Return only the lines of the listing below that run from the line with "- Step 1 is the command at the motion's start" through the line with "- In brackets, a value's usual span", both ends included, exactly as written.

**Exercise data:**

>>

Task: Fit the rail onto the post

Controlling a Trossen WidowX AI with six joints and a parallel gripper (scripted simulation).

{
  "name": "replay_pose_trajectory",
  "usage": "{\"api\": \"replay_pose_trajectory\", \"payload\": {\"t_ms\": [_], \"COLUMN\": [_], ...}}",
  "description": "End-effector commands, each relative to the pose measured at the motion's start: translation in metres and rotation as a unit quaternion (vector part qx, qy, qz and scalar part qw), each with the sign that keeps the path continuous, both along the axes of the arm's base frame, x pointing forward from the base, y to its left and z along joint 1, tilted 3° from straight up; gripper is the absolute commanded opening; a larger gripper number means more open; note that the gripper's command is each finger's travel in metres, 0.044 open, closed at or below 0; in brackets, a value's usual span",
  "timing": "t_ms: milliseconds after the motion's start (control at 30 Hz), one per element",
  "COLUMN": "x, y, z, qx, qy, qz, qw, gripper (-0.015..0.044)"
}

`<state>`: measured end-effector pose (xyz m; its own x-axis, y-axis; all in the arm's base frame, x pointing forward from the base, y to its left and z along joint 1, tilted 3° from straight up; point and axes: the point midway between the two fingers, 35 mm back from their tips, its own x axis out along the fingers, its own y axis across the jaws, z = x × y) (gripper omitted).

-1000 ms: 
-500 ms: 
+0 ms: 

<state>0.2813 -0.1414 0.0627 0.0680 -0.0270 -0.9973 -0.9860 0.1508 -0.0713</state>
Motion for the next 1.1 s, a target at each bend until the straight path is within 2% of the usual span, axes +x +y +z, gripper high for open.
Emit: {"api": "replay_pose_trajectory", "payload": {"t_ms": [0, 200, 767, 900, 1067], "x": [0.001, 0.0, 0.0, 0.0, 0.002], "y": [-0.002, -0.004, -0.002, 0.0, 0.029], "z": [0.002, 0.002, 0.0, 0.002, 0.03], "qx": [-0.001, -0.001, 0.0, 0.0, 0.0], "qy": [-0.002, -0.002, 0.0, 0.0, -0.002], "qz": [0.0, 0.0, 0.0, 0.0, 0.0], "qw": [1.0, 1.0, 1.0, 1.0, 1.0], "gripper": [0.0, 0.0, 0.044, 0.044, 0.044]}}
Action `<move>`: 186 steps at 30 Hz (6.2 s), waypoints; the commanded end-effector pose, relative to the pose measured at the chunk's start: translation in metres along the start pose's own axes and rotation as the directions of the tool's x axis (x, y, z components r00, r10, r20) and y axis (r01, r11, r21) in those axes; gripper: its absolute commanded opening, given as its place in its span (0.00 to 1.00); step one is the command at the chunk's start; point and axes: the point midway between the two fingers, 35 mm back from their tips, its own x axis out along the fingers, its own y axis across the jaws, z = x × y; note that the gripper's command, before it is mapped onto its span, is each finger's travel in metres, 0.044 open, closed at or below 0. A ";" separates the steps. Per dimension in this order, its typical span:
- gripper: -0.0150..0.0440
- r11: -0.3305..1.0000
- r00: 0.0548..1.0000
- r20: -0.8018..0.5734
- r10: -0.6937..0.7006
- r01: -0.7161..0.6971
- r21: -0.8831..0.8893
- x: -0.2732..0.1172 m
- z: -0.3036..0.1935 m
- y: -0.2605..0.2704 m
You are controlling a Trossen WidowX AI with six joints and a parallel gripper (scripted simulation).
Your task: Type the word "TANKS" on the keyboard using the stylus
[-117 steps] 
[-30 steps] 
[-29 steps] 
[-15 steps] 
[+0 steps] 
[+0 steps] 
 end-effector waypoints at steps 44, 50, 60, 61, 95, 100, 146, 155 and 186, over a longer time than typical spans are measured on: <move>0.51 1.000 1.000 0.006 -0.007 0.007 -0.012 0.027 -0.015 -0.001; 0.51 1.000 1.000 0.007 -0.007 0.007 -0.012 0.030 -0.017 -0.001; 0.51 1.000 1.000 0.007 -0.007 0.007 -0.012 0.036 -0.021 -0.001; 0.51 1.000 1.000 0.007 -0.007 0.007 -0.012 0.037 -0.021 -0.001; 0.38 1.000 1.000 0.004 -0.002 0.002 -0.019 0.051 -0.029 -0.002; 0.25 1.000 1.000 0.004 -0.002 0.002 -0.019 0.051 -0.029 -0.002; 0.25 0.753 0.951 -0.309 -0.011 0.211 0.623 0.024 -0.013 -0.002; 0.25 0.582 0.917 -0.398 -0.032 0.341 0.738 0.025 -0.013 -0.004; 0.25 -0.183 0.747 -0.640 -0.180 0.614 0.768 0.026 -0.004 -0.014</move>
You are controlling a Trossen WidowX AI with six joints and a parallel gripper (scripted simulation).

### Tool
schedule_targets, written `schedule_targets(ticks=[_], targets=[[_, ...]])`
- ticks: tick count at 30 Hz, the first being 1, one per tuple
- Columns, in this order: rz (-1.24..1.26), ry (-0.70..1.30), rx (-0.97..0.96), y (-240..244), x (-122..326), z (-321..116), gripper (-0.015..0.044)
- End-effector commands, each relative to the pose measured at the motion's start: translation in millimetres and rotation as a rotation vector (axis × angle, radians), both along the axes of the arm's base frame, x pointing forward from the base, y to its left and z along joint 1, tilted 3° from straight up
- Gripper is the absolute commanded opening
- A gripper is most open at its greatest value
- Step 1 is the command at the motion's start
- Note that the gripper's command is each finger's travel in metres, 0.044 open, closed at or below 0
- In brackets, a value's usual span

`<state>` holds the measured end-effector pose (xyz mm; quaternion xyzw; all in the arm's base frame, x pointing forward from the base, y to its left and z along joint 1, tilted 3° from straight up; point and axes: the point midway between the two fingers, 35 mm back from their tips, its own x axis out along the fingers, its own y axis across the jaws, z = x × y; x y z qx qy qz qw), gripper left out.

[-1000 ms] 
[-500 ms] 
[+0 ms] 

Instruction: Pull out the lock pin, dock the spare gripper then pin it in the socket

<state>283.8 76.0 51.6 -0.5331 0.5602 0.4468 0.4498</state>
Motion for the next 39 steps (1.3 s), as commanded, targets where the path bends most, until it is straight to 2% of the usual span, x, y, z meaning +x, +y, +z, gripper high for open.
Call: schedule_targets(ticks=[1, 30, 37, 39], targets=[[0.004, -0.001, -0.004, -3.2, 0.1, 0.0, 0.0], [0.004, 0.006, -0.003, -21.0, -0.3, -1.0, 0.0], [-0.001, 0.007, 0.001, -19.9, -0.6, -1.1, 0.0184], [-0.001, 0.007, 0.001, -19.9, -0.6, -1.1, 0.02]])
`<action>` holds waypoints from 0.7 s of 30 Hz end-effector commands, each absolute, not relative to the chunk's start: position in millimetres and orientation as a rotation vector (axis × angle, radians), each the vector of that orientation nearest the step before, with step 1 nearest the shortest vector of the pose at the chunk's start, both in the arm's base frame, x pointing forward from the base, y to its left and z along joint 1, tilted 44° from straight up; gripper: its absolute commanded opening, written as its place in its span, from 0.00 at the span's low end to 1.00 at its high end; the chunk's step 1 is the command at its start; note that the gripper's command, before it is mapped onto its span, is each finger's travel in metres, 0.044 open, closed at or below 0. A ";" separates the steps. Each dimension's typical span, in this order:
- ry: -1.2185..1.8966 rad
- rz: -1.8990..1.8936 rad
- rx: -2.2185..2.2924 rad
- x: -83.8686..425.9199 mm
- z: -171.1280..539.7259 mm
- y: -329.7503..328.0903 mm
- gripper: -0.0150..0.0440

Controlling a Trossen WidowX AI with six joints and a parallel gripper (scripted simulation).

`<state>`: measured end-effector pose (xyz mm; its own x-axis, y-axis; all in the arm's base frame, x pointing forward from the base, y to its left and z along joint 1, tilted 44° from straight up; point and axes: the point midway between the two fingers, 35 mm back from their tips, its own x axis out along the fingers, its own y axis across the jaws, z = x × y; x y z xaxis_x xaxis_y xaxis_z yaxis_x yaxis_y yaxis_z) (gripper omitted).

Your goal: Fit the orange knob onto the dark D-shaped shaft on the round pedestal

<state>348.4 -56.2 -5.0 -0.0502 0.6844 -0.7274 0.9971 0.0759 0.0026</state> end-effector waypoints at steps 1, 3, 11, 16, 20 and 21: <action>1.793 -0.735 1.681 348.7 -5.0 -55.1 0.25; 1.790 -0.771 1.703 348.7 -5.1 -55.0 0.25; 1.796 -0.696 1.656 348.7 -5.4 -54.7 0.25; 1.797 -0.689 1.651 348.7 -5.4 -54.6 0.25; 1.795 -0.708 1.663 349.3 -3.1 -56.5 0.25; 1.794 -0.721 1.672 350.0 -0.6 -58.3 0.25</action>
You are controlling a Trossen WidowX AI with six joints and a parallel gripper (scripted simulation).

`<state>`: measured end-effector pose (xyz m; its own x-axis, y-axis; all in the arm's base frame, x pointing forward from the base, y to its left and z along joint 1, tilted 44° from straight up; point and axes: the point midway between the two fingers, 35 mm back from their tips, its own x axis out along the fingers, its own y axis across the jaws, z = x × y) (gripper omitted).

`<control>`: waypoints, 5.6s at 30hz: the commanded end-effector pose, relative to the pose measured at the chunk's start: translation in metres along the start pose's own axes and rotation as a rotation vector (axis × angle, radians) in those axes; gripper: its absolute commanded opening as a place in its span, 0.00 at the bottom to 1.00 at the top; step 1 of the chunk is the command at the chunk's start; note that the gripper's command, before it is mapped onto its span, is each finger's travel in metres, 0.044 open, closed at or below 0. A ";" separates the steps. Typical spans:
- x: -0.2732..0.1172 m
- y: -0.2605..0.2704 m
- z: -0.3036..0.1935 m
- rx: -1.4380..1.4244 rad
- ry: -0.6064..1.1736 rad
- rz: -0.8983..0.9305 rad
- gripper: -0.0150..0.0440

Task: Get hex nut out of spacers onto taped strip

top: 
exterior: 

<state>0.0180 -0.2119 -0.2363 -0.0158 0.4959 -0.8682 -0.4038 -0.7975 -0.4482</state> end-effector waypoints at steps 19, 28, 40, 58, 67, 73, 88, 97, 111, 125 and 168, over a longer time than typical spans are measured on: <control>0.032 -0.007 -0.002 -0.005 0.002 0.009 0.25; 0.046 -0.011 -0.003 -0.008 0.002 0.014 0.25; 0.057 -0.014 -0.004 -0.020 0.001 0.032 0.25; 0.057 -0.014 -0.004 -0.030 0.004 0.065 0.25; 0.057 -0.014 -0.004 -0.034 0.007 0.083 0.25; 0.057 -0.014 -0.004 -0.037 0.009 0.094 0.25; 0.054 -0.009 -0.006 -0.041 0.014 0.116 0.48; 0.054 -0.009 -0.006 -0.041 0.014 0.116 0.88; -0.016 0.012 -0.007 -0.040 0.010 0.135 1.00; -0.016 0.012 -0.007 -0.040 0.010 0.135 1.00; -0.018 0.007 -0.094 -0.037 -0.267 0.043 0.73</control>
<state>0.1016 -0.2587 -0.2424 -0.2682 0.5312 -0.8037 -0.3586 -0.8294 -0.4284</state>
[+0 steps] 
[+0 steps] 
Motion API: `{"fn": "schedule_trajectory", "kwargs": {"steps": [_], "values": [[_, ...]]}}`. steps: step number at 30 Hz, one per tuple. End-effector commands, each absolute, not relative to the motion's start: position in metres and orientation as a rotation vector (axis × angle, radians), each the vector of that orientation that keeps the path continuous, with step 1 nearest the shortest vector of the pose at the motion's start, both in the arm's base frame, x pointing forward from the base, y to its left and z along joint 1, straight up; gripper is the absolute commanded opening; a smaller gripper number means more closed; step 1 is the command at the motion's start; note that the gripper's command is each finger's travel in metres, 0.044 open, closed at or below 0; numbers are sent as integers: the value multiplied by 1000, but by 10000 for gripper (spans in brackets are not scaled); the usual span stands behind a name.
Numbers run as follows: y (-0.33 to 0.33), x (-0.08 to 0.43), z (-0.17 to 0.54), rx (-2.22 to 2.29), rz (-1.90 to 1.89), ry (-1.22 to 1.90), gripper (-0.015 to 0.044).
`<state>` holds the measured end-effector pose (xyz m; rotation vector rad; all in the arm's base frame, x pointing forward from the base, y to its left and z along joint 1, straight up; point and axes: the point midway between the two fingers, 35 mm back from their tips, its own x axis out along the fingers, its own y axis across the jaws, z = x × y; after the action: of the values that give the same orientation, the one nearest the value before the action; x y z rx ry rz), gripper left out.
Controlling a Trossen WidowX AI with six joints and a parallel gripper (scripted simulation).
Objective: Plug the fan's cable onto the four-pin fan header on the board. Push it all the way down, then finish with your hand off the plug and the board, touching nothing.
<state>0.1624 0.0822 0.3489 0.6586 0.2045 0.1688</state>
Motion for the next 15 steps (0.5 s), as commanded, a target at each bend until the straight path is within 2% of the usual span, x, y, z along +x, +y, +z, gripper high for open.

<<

**Exercise result:**
- Step 1 is the command at the motion's start
- Note that the gripper's command is each finger's travel in metres, 0.044 open, closed at or below 0
- In brackets, a value's usual span

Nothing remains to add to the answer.